* [Task to complete]: Quote all of the data that follows exactly as written, skipping the images.

[[ Dataset excerpt open ]]

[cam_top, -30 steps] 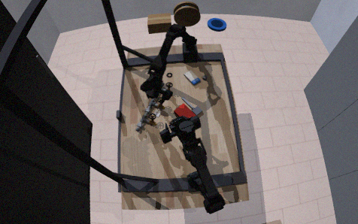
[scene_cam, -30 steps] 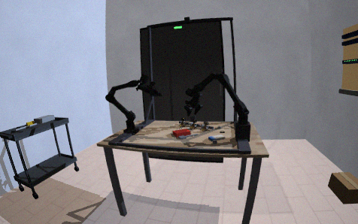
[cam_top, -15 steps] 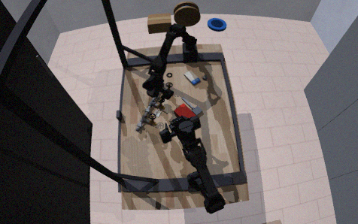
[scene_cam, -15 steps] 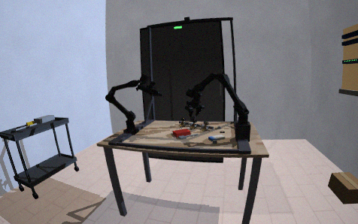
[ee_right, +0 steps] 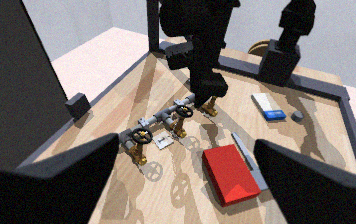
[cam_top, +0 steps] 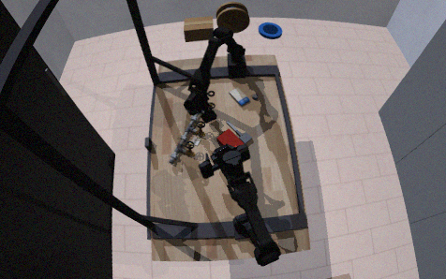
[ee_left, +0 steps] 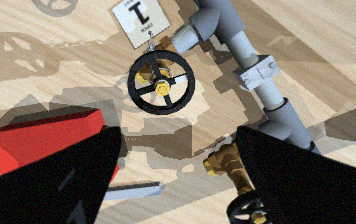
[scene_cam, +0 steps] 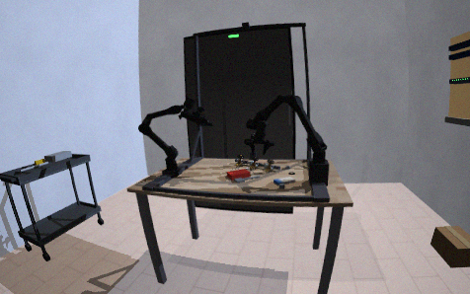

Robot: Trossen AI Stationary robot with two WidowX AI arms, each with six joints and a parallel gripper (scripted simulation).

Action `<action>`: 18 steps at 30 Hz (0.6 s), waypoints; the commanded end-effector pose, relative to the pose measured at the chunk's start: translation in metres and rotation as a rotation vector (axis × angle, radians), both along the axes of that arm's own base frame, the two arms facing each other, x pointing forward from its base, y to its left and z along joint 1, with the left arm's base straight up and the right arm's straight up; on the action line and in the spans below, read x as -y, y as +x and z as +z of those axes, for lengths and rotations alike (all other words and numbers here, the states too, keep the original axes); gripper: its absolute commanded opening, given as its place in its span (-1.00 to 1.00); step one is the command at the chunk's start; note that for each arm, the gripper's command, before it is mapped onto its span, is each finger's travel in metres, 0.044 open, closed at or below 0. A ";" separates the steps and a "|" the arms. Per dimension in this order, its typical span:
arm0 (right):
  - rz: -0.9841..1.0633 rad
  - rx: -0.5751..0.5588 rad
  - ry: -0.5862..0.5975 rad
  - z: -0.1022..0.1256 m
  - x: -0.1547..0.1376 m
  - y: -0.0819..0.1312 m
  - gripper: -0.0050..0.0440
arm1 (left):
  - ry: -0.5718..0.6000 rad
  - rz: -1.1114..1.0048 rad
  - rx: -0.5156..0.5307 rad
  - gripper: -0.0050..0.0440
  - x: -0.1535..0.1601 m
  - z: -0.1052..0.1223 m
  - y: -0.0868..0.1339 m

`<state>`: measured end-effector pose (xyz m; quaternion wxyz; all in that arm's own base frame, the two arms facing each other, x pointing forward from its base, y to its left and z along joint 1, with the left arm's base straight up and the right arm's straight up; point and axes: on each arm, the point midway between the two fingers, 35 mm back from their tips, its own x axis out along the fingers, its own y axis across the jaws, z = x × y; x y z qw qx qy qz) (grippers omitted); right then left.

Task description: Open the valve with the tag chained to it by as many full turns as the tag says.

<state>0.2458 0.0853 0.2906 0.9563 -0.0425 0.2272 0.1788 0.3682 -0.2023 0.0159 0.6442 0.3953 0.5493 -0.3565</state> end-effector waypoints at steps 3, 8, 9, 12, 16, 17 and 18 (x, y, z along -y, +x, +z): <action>-0.002 0.026 0.009 0.009 0.001 -0.001 0.84 | 0.017 -0.270 0.090 0.51 -0.003 0.018 0.005; -0.002 0.026 0.009 0.009 0.001 -0.001 0.84 | 0.039 -0.394 0.116 0.51 -0.005 0.019 0.006; -0.002 0.026 0.009 0.009 0.001 -0.001 0.84 | 0.046 -0.435 0.124 0.51 -0.005 0.019 0.006; -0.002 0.026 0.009 0.009 0.001 -0.001 0.84 | 0.077 -0.555 0.155 0.51 -0.007 0.020 0.008; -0.002 0.026 0.009 0.009 0.001 -0.001 0.84 | 0.092 -0.723 0.167 0.51 -0.004 0.008 0.009; -0.002 0.026 0.009 0.009 0.001 -0.001 0.84 | 0.093 -0.763 0.173 0.51 -0.001 0.006 0.008; -0.002 0.026 0.009 0.009 0.001 -0.001 0.84 | 0.093 -0.796 0.180 0.51 0.001 0.005 0.009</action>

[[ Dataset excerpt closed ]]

* [Response area]:
[cam_top, -30 steps] 
[scene_cam, -30 steps] 
[cam_top, -15 steps] 
[scene_cam, -15 steps] 
[ee_right, +0 steps] 
[cam_top, +0 steps] 
[ee_left, +0 steps] 
[scene_cam, +0 steps] 

Robot: Trossen AI Stationary robot with two WidowX AI arms, each with six joints and a parallel gripper (scripted simulation).

Action `<action>`: 18 steps at 30 Hz (0.6 s), waypoints; the commanded end-effector pose, relative to the pose measured at the chunk's start: translation in metres and rotation as a rotation vector (axis × angle, radians), both along the axes of that arm's own base frame, the two arms facing each other, x pointing forward from its base, y to its left and z along joint 1, with the left arm's base straight up and the right arm's straight up; on the action line and in the spans below, read x as -y, y as +x and z as +z of those axes, for lengths and rotations alike (all other words and numbers here, the states too, keep the original axes); gripper: its absolute commanded opening, given as its place in its span (-1.00 to 1.00); step one is the command at the chunk's start; note that for each arm, the gripper's command, before it is mapped onto its span, is each finger's travel in metres, 0.044 open, closed at or below 0. A ";" separates the steps and a "|" the arms. Per dimension in this order, its typical span:
arm0 (right):
  - rz: -0.9841..1.0633 rad
  - rx: -0.5751..0.5588 rad
  - ry: -0.5862..0.5975 rad
  - z: -0.1022..0.1256 m
  - x: -0.1547..0.1376 m
  - y: -0.0819..0.1312 m
  - gripper: -0.0050..0.0440
arm1 (left):
  - ry: -0.5718..0.6000 rad
  - rz: -1.1114..1.0048 rad
  - rx: -0.5156..0.5307 rad
  - gripper: -0.0050..0.0440
  - x: -0.1535..0.1601 m
  - z: -0.1052..0.1223 m
  - y: -0.0868..0.1339 m

`<state>`: measured end-effector pose (xyz m; quaternion wxyz; all in that arm's own base frame, the two arms facing each other, x pointing forward from its base, y to its left and z along joint 1, with the left arm's base straight up and the right arm's straight up; point and axes: on each arm, the point midway between the two fingers, 35 mm back from their tips, its own x axis out along the fingers, its own y axis across the jaws, z = x × y; x y z qw qx qy qz) (grippers omitted); right then left.

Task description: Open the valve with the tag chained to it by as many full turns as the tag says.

<state>0.2458 0.0853 0.2906 0.9563 -0.0425 0.2272 0.1788 0.3682 -0.2023 0.0159 0.6442 0.3953 0.5493 -0.3565</state> end-effector waypoints at steps 3, 8, 9, 12, 16, 17 and 18 (x, y, z along -y, +x, +z): <action>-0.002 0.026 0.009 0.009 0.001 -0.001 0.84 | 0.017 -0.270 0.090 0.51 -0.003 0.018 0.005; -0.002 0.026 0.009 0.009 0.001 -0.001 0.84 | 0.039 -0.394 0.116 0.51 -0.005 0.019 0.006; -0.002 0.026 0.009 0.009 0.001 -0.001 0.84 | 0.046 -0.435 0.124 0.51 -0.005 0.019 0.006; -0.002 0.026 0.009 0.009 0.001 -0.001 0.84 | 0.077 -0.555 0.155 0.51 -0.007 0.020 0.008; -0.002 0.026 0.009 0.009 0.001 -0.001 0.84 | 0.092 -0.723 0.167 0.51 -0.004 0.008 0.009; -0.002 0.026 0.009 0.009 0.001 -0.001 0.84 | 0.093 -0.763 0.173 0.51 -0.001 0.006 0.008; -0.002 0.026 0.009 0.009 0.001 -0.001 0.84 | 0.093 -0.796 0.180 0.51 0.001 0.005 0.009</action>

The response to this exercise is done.